The real problem is that, in PHP, when you use one of the XML parsing methods (dosen't matter which - XMLReader, DOM or SimpleXML - they all pretty much handle it the same way by default. They take whatever entities are defined in the DOCTYPE header and try to expand them. This is good news for those looking for convenience but bad news for those that are more security minded out there as it can lead to XXE attacks without any kind of warning from the parser.
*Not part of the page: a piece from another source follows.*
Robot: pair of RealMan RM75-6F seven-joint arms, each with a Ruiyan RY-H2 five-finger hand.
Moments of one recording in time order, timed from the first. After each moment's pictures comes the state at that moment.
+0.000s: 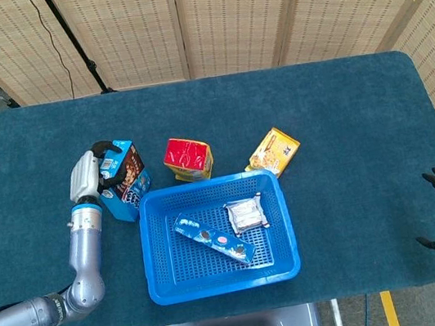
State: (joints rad) left arm -0.83 -1.48 -0.42 -1.60 0.47 1.18 0.16; right arm 0.09 -0.91 0.06 -1.83 -1.35 1.30 0.11
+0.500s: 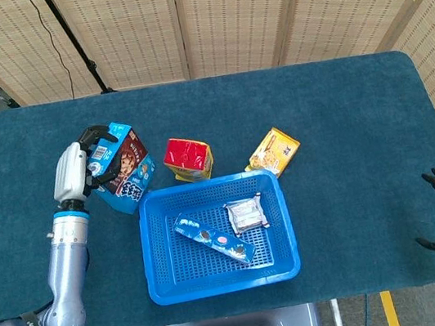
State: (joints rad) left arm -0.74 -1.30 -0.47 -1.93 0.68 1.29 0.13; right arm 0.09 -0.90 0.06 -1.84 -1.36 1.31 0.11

Let's look at an example to see how it could be dangerous:

  1. <?php
  2. $badXml = '<!DOCTYPE root
  3. [
  4. <!ENTITY foo SYSTEM "http://test.localhost:8080/contents.txt">
  5. ]>
  6. <test><testing>&foo;</testing></test>';
  7. ?>

In the above example, we've defined the foo entity in our header as a link to a text document on an external site, probably one of our own. When the PHP handlers try to parse this file, they automagically substitute the &foo; entitiy reference with the contenst of that text file. So, say our PHP script is using SimpleXML to parse the incoming XML document:

  1. <?php
  2. $goodXML = '<test><testing>my value</testing></test>';
  3. $doc = simplexml_load_string($goodXml);
  4. echo $doc->testing;
  5. ?>

Now, in this example, we're giving it a good XML structure, the kind we're expecting with a valid value for testing. Now, imagine what might happen if we gave it the $badXML contents instead and the contents.txt file contained a bit of HTML or XML markup itself (something scary like a script tag) and you had no idea. This could lead to all sorts of problems including:

  • Cross-site scripting issues if echoed back out without filtering
  • Remote file inclusion (RFI)
  • Data injection

Really, just about any exploit you can think of might come in this way. So, as a PHP developer with security in mind, how can you prevent issues like this from happening? Well, there's a few ways to go about it, but what they really boil down to is one thing - don't load external entities. Since all of the XML parsing functionality that PHP offers is based on the libxml libraries, there's one function that's essentially a kill switch to prevent the loading of these entities:

  1. <?php
  2. libxml_disable_entity_loader(true);
  3. ?>

The libxml_disable_entity_loader function tells the underlying libxml parsing to not try to interpret the values of the entities in the incoming XML and leave the entity references intact. If you're using SimpleXML, this is really the only choice to prevent an XXE attack in the incoming XML. Fortunately, the two other XML parsing methods offer a few more features to help keep you safe while still allowing for the expansion of XML entities.

  1. <?php
  2. // with the XMLReader functionality:
  3. $doc = XMLReader::xml($badXml,'UTF-8',LIBXML_NONET);
  4. // with the DOM functionality:
  5. $dom = new DOMDocument();
  6. $dom->loadXML($badXml,LIBXML_DTDLOAD|LIBXML_DTDATTR);
  7. ?>

In both cases, we're adding in some predefined constant values (by name) that tell the parser to either not allow a network connection during load (LIBXML_NONET) or to try to parse the XML according to the DTD (LIBXML_DTDLOAD|LIBXML_DTDATTR). Both of these methods will keep your application safer from XXE issues. Of course, the XML you're receiving is from an outside source and you always want to validate the data you pull from the XML to ensure it's a) the type you expect it to be and b) that it's not some kind of data being injected into your system.

Summary

I hope I've raised awareness about this very real issue for you and your XML-using application and given you a few armaments to help prevent any issues it might cause in your application.